An exact copy of the lines from the one containing "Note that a" to the end of the records below is required, and nothing else.

**Recorded information:**
*** Block opens ***

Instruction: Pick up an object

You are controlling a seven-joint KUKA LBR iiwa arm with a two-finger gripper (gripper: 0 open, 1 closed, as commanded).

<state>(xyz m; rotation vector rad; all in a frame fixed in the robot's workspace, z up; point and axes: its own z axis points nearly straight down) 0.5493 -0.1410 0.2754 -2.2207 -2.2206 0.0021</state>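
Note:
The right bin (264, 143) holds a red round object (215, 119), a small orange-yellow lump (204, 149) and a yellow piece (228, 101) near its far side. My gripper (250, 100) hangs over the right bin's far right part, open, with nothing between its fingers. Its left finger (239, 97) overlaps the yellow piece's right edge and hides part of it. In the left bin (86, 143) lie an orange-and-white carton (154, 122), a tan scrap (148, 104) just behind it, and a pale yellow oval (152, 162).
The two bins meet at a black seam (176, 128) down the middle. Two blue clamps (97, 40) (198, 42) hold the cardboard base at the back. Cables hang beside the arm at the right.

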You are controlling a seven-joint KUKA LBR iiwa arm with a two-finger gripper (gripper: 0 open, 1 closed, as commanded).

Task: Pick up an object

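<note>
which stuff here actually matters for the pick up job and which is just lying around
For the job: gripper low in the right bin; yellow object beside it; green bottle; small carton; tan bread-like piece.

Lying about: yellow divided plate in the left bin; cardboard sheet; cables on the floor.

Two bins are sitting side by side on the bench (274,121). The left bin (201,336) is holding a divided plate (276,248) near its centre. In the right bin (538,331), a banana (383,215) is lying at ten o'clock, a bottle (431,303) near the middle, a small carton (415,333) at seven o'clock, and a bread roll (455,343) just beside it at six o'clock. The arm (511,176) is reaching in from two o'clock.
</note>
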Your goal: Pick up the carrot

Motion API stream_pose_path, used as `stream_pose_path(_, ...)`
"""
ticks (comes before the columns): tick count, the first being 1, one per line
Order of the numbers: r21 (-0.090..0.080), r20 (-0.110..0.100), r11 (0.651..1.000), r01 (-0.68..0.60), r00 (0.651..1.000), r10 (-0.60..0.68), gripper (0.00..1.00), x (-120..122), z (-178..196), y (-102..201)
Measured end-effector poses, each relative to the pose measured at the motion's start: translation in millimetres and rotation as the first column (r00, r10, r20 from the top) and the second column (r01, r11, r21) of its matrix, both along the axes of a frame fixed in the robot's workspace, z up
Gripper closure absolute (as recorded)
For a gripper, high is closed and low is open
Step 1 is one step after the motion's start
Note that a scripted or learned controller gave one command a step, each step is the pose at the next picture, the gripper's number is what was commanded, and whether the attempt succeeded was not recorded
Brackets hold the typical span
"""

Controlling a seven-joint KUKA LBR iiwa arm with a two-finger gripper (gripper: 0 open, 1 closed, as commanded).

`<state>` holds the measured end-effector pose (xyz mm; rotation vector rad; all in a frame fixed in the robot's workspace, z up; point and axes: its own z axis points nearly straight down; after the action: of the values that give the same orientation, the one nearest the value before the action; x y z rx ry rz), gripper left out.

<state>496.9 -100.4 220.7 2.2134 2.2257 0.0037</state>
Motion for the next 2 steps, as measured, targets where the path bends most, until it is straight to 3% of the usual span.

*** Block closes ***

**The answer:**
Note that a scripted or learned controller gave one command a step, each step is the pose at the next picture, the gripper's number is what was commanded, and whether the attempt succeeded was not recorded
Brackets hold the typical span
"""

Controlling a seven-joint KUKA LBR iiwa arm with a two-finger gripper (gripper: 0 open, 1 closed, as commanded).

`<state>` holds the measured end-effector pose (xyz mm; rotation vector rad; all in a frame fixed in the robot's workspace, z up; point and axes: its own z axis points nearly straight down; after the action: of the values that give the same orientation, the one nearest the value before the action; x y z rx ry rz), gripper left out.

<state>496.9 -100.4 220.7 2.2134 2.2257 0.0037</state>
Motion for the next 2 steps, as measured, targets where the path bends most, until it is straight to 3% of the usual span.

That is the entire output.